Betrian announces that the NavTrain driver navigation system will be fully prepared for the launch of Digital orders (also known as List of valid restrictions) from Správa železnic (SŽ). The launch is planned for the end of 2025 and will bring a major change: the responsibility for delivering information about planned restrictions to the driver (e.g. speed restrictions, track closures, or other limitations) will shift from SŽ to the railway operators.

NavTrain will include everything necessary to ensure that the driver has all required information readily available. This will be made possible thanks to close cooperation with SŽ, which will provide data interfaces for this purpose. The integration of these new functionalities is currently underway, and we expect to have a test version available at the beginning of September.
The Digital orders feature will add further track condition information to NavTrain, supplementing the existing data from the Line condition tables.
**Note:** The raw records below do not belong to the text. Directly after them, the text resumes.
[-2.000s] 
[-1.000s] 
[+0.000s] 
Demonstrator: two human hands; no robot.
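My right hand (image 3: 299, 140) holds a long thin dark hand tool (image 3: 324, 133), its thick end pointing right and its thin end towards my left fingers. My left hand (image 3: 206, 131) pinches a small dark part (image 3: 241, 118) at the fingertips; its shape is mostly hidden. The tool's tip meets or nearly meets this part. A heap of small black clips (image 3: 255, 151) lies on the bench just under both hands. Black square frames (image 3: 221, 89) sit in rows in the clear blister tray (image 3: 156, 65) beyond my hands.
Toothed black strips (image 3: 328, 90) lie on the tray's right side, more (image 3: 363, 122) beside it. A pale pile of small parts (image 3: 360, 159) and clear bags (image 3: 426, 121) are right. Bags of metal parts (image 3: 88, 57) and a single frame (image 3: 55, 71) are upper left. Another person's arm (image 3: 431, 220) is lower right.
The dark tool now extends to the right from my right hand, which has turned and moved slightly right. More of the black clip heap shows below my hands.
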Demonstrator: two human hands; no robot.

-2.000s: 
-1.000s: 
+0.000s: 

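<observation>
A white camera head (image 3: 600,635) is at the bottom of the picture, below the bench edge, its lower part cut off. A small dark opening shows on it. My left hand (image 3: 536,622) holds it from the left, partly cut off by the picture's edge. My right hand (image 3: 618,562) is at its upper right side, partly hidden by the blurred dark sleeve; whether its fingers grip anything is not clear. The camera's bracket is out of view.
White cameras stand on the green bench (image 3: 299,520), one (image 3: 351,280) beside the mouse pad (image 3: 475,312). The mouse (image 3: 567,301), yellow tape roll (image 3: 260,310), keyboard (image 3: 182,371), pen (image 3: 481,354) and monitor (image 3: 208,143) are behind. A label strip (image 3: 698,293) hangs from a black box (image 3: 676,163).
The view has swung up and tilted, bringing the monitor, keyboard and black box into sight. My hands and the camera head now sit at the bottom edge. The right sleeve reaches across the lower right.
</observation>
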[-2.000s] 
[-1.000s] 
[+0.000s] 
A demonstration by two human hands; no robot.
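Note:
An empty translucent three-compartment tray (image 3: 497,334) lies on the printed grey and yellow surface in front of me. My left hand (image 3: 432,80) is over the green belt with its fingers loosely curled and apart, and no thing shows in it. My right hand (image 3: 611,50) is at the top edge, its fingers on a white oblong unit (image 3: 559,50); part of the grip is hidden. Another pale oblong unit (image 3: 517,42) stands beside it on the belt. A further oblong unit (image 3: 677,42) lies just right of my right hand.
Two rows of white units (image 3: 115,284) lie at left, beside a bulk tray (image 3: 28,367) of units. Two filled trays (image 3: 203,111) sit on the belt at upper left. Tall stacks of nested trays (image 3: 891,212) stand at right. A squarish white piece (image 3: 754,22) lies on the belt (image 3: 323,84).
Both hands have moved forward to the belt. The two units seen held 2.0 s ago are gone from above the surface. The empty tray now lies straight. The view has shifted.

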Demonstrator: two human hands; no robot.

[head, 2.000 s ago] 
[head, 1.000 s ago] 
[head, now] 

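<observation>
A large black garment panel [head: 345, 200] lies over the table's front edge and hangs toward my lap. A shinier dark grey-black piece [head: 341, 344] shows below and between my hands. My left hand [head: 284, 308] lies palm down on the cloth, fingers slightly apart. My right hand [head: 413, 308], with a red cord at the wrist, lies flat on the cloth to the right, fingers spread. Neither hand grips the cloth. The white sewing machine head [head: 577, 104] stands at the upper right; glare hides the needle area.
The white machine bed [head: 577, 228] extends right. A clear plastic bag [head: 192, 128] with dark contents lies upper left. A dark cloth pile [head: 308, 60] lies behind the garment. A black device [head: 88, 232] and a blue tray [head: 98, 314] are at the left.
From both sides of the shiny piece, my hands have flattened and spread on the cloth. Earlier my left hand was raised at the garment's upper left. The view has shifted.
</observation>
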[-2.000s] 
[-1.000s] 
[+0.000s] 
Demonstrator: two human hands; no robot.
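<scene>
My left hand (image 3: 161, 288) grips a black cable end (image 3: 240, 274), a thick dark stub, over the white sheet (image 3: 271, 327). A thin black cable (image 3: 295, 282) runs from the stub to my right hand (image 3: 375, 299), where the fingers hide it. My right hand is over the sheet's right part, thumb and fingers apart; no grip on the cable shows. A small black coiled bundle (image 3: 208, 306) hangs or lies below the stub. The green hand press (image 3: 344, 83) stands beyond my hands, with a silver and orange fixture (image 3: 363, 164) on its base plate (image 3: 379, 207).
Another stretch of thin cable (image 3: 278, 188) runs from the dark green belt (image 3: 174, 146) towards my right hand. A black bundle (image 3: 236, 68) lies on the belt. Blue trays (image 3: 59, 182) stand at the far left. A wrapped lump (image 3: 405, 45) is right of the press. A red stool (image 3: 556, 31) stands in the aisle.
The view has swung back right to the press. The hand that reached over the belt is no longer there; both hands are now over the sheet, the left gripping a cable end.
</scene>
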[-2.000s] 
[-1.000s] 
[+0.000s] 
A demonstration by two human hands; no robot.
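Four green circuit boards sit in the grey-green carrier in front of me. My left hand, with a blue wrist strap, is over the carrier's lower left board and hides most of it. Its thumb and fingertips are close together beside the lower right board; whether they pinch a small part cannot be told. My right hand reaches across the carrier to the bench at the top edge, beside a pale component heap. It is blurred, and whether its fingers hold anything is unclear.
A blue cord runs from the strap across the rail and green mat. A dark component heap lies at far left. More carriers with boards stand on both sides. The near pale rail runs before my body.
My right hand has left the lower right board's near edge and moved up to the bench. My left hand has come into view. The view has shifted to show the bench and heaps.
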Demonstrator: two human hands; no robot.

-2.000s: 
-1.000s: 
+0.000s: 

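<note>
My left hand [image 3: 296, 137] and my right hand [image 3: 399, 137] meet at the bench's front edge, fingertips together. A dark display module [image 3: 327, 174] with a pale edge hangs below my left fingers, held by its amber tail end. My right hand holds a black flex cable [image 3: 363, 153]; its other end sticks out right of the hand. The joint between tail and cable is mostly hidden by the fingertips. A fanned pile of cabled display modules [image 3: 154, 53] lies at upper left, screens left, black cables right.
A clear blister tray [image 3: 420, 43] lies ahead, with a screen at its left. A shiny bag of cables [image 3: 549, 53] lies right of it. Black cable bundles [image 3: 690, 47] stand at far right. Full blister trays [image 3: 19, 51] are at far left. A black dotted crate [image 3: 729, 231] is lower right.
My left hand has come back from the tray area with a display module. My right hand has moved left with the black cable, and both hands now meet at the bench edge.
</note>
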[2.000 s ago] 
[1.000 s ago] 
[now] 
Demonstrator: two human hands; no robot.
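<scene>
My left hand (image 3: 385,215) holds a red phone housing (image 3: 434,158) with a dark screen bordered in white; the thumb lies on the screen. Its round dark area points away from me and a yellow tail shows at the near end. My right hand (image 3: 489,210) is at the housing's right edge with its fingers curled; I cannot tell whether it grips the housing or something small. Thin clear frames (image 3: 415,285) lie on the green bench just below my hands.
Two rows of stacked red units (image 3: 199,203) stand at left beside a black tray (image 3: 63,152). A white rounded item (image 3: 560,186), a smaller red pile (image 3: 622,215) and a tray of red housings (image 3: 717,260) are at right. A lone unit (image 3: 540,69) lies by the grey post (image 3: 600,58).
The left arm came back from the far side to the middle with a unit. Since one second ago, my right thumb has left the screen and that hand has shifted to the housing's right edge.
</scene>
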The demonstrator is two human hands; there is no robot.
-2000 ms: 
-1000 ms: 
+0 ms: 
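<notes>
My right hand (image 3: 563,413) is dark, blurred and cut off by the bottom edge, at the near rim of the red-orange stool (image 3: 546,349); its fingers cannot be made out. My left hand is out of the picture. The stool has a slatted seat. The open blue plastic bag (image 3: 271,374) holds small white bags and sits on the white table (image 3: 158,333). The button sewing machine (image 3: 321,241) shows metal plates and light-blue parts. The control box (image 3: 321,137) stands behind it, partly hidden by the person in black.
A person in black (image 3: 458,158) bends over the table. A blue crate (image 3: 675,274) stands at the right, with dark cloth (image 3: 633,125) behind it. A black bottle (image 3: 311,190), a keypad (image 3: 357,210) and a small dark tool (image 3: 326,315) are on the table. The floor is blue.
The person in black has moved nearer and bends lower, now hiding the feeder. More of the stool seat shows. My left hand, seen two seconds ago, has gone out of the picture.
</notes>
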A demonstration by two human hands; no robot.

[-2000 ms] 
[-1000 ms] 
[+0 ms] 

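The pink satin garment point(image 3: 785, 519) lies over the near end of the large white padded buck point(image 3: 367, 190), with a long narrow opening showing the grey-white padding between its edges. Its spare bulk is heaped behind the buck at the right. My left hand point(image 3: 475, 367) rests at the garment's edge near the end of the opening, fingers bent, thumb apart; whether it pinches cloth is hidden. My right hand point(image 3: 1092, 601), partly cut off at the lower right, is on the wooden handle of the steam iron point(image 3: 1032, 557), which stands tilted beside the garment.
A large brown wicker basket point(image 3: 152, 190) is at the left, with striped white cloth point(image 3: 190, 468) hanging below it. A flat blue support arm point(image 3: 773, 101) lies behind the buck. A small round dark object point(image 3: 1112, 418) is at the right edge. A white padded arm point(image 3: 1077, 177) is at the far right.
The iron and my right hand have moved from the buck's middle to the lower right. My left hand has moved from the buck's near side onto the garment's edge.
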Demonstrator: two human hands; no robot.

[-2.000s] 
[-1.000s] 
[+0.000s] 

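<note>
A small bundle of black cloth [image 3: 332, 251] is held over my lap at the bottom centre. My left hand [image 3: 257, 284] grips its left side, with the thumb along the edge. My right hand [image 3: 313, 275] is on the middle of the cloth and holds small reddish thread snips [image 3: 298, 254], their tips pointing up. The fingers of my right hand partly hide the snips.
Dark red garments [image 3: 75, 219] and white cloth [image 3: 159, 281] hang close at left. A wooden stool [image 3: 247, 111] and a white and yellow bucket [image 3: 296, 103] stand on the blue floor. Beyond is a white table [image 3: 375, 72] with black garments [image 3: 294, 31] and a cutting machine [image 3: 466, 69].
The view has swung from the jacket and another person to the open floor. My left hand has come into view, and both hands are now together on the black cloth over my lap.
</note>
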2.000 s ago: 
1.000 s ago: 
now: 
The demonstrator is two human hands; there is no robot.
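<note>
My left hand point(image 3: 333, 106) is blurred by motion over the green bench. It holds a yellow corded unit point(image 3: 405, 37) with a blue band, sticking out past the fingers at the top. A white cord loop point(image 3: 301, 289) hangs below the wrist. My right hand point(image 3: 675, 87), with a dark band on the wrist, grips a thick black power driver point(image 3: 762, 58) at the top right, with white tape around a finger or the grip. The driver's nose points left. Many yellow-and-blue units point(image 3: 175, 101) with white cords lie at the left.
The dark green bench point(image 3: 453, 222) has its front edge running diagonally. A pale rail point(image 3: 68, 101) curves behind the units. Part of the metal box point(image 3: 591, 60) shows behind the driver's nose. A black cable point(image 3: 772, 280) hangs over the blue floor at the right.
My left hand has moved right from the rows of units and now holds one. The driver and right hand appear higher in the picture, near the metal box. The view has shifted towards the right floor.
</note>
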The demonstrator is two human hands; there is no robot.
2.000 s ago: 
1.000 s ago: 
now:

Drivers will then be able to view everything in a user-friendly application. “There will be no need to search for orders in emails or archive paper copies, nor to look anything up manually. NavTrain will display the full detail of a digital order directly within the current train route in real time,” says Martin Smejkal, NavTrain Project Manager at Betrian.
All necessary information about the current and upcoming functionalities of NavTrain can be found here.
“The integration of Digital orders is another step toward a paperless and safer railway. Our goal is to ensure that drivers have all the information they need for their work in a paperless, unambiguous, and easily accessible way. And this applies not only to NavTrain but also to our other driver-oriented systems such as EVP, NavSIM nebo DPS,“ adds Petr Sec, co-owner of Betrian.
Betrian Group
Since 2018, the Betrian Group has been focusing on the rail sector in addition to hardware and software development and process digitalization. It is developing the NavSuite ecosystem, which is designed to optimise the planning, monitoring and management of rail traffic. It simplifies complex logistics processes, from planning commodity shipments to managing locomotive maintenance, planning driver shifts and providing real-time navigation support.